His mouth froze on her skin. Slowly he raised his head and his stare met hers. She almost gasped at the raw, elemental fury she saw in those depths. The blue had turned almost black, like the power of a summer storm.

“You know nothing of me,” he whispered, and it was all the more forceful for its softness. “Nothing of what I have had to do in my life.”

I know you left me! her mind cried out. Left her to the cruel hands of her husband, to a life where she had nowhere to turn for sanctuary. She bit down on her lip to keep from shouting the words aloud.

“I know I do not want to work with you on the Queen’s business,” she said.

“No more than I want to work with you,” he answered. With one more hard glance down her body, he abruptly let her go and spun away from her. His back and shoulders were rigid as he raked his hands through his hair. “But the Queen has commanded it. Would you go against her orders?”

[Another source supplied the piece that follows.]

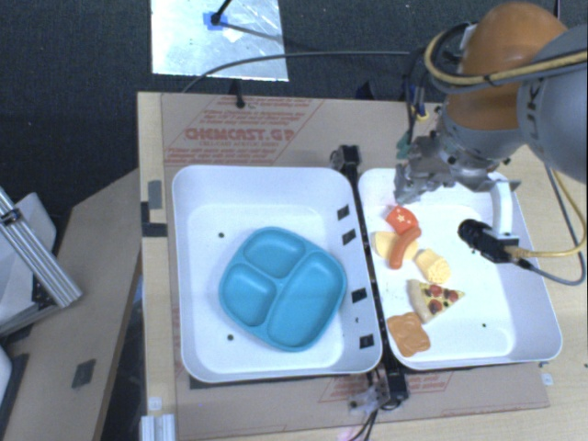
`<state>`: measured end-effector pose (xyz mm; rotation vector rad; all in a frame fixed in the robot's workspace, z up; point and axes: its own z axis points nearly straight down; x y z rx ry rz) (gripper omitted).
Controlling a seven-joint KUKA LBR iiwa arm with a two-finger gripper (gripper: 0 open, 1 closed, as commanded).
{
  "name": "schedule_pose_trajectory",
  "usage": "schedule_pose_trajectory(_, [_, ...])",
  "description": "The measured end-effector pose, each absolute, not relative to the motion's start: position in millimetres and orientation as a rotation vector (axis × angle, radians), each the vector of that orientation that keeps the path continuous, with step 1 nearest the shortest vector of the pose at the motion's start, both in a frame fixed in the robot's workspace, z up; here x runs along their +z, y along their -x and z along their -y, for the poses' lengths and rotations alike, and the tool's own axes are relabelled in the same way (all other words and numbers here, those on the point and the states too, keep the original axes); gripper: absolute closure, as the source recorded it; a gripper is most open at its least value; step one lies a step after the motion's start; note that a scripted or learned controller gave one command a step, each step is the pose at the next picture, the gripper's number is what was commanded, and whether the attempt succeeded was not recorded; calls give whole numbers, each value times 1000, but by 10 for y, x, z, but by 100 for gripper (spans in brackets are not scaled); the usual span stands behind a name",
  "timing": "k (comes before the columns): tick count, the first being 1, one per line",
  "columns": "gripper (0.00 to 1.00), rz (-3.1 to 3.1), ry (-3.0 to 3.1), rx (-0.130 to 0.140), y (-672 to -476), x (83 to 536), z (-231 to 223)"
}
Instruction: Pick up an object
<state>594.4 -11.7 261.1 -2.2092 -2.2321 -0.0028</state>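
Several toy foods lie in the right bin (524, 333): a red tomato-like piece (401, 218), an orange sausage (402, 247) on a pale bun, a yellow piece (434, 266), a pizza slice (433, 297) and a brown piece (409, 333). My gripper (411, 188) hangs over the bin's far left part, just above the red piece. Nothing shows between its fingers.
The left bin (211, 200) holds a blue divided plate (282, 287). Black clips (347, 157) sit along the wall between the bins. The right half of the right bin is bare white floor. A foil sheet (219, 26) lies behind the bench.
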Motion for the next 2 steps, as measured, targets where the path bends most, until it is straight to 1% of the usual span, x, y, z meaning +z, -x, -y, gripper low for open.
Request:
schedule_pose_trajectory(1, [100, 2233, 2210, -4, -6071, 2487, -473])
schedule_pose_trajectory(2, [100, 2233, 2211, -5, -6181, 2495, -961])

Celia braced her palms against the wall, trying to still the primitive urge to smooth the light brown waves of his hair where he had tousled them. “Of course I would not go against the Queen.”

“Then to Edinburgh we go,” he said.

He heaved in a deep breath, and Celia could practically see his armour lowered back into place. He shot her a humourless smile over his shoulder.

“I shall see you at the ball tonight, Celia.”